Converting a WordPress site to a React static site

Posted by Luke on the

Filed under technology, webdev

The last iteration of this website was a truly insane infinite scrolling carousel that was very overwhelming to anyone who dare behold it, so with this version (which recently had its first birthday) I decided to go with a much more content focused design since I actually wanted to start writing more publicly. There's also something to be said about not confusing people or forcing them into epileptic fits.

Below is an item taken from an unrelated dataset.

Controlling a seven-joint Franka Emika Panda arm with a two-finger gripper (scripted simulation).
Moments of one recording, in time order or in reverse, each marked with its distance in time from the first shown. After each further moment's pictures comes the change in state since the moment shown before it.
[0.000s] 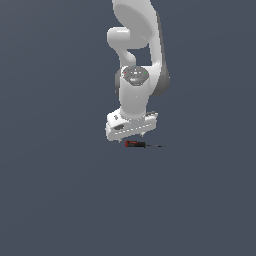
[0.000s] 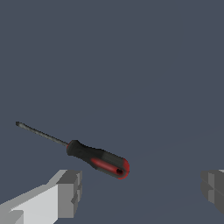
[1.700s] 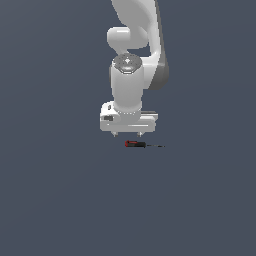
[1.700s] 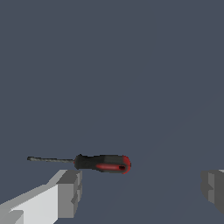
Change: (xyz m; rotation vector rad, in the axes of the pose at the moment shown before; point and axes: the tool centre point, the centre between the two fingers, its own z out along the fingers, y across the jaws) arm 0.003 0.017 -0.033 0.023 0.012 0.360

At the time, I didn't want to sink a lot of time into it, so WordPress was identified as the path of least resistance. I used Bedrock by Roots to version control my plugins and WordPress with Composer. It was working well and was quite fast (for a WordPress website), but it still suffered from a fairly fundamental issue of not being able to version control content. WP apologists might tell you to store your database dumps in your repo, but to them I say; "yeah, nah". If you ever have the misfortune of looking at a WP database dump, you'll realise there’s about a billion lines of muck which is totally irrelevant to the content and composition of your website and I don’t particularly like the idea of storing my users table in a public git repository anyway. In spite of my whinging, the version controlled content pain point was more of an under-the-tongue ulcer type of pain than a broken arm so I didn't worry about it. One day I made the mistake of upgrading the WP version on my server and I hadn't copied the install to my local, so there was a lot of out of sync content. So you can imagine I was pretty happy when I found out my login no longer worked, I couldn’t reset my password and changing the password directly in the database didn't work. I took an sql dump of the database and loaded it into my local only to find the Advanced Custom Fields don’t appear to be stored in the database, so when I salvaged the content it was totally broken.

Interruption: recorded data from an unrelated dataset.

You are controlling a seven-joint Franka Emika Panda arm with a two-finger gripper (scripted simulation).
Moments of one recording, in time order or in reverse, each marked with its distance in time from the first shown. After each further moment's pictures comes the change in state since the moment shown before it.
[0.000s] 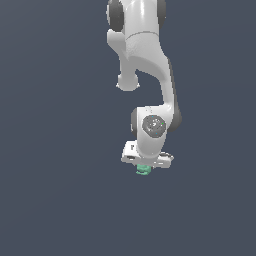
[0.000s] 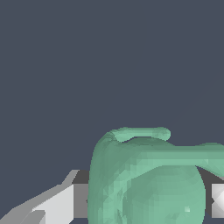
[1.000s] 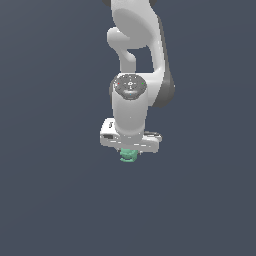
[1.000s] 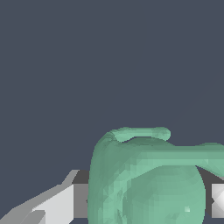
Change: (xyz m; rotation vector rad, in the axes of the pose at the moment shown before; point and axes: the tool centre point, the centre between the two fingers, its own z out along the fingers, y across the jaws) arm 0.002 0.069 -0.121 0.001 0.001 0.001
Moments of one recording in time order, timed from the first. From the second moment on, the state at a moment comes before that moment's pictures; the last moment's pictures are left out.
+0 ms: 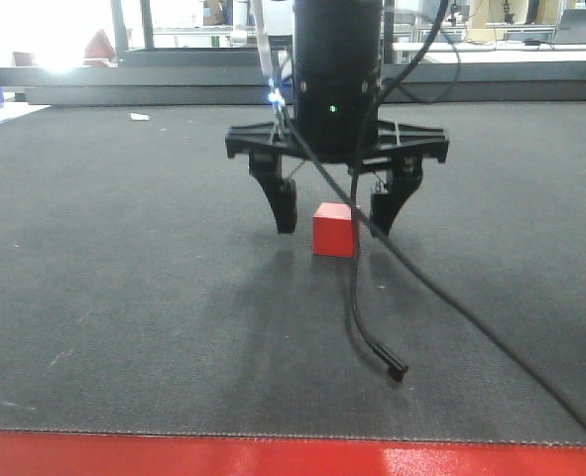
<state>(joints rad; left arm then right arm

Then it hit me. What if I get a JSON dump of my posts from the database and turn that into a static version? So, what output format would be most suitable for an archive of text posts?

Markdown: A New Hope

Markdown was invented by notable 'f-word' writer John Gruber in 2004 and it has since become a staple in the development world. I chose to use Markdown as the output because it provides simple shorthands to represent markup so I knew I could get tidy archiving in Github that would be nicely rendered as html in the web view, but the posts would still be readable (and writable for future posts) when looking at the source. I created a node package for generating an archive and published it to npm in the hopes that it might address the problem for other people too.

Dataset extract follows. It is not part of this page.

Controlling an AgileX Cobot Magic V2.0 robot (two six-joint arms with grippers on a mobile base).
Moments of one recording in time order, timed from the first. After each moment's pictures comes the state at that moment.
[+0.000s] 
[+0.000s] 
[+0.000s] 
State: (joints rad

Now I have my posts nicely sorted and stored in a repo, but the problem with generating an archive of Markdown files is then you just have an archive of Markdown files to deal with.

The website is built with the static site generator "Gatsby", so all pages are React components which really adds a lot of flexibility. For example, when generating blog post components I can make the title render as a link to the blog post slug but only when it appears on the front page.

The ingestion strategy is to add the blog-posts repository as a submodule so I can then update and push those independently. Then, at compile time, I would read the archive of blog posts and generate:

  1. A root blog page that lists the content of posts in reverse-chronological order with pagination
  2. An individual page for each blog post.

The script that is responsible for this is really something to behold (you can see that here). The process is such that all markdown files are grabbed from the archive, then for each post, the script will parse out a metadata table in the top of the file that has the post title and whether or not it is a draft. That post is then passed to the markdown renderer and we generate a blog post component with that rendered content. That blog post component is then given its own page component and it’s stitched onto the aggregate blog post list. The blog post list is then parsed out into pages which are output as components and voilà. I suppose if there’s a gap for it, I could publish a "WordPress Markdown archive to React static site" package, but it may be a bit too niche.

The end result is an overall slimmer repository since all of the blog posts are stored in a different repository and the generated pages are not committed which lends itself perfectly to an automated deployment service. It also allowed for much less human intervention in the creative process.

The main caveat I’ve discovered in this transition is that I didn't have a solution for porting assets (such as embedded images) to the markdown archive. Currently, any embedded images will 404 until they are added manually. This definitely isn't ideal and if I ever get a chance I plan to package all the linked assets down into each blog post.